У родителей в гостях были соседи, стол ломился от яств и выпивки. Чего тут только не было! Отбивные из купленного «по блату» мяса, домашние соленья, холодец, салаты трех видов, селедка под шубой, колбаса с жиром и без жира, винегрет. Как главный деликатес посредине стола красовалось блюдце с тонко нарезанной красной рыбой. Съесть все угощение за день было невозможно. Остатки с праздничного стола перекочевывали в холодильник и доедались всей семьей еще несколько дней после торжества. Салаты к тому времени заветривались, колбаса становилась жесткой, но не пропадать же добру! Мне доедать подозрительного вида салат не угрожало. Я пришел, поел, а там – как хотите.
Побыв за столом час, я заявил, что вечером снова на работу, и стал собираться домой. Мать собрала угощение, целую холщовую сумку с портретом Михаила Боярского с одной стороны и Аллы Пугачевой – с другой. Я для виду стал отказываться, объяснять, что у меня холодильника нет и продукты могут испортиться.
– Сложишь в авоську и вывесишь за окно! – разъяснила мать.

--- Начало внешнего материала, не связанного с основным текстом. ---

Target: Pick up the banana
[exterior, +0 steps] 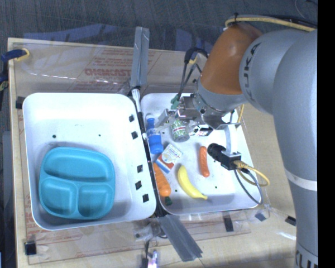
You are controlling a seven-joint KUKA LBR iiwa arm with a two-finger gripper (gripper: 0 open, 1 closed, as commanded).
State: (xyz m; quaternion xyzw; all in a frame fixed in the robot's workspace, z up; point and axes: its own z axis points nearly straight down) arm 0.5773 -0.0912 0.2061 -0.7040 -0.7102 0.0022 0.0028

Я поблагодарил родителей за продукты, попрощался с гостями и уехал к себе, сытый и довольный. Вопрос со спиртным я думал решить на месте. В большой праздник кто-нибудь да позовет к себе за стол.
В общежитии веселье только разгоралось, но чувствовалось, что синусоида не достигнет потолка, а остановится где-то посредине. Дело здесь вовсе не в том, что завтра понедельник и всем на работу, а в недостатке щемящей душу тоски, за которой следовал всплеск пьянства. Праздник разбавлял тоску, разжижал ее, но через какое-то время критическая масса накапливалась, и тогда – держись! Когда вся общага пьяная, ожидать можно чего угодно.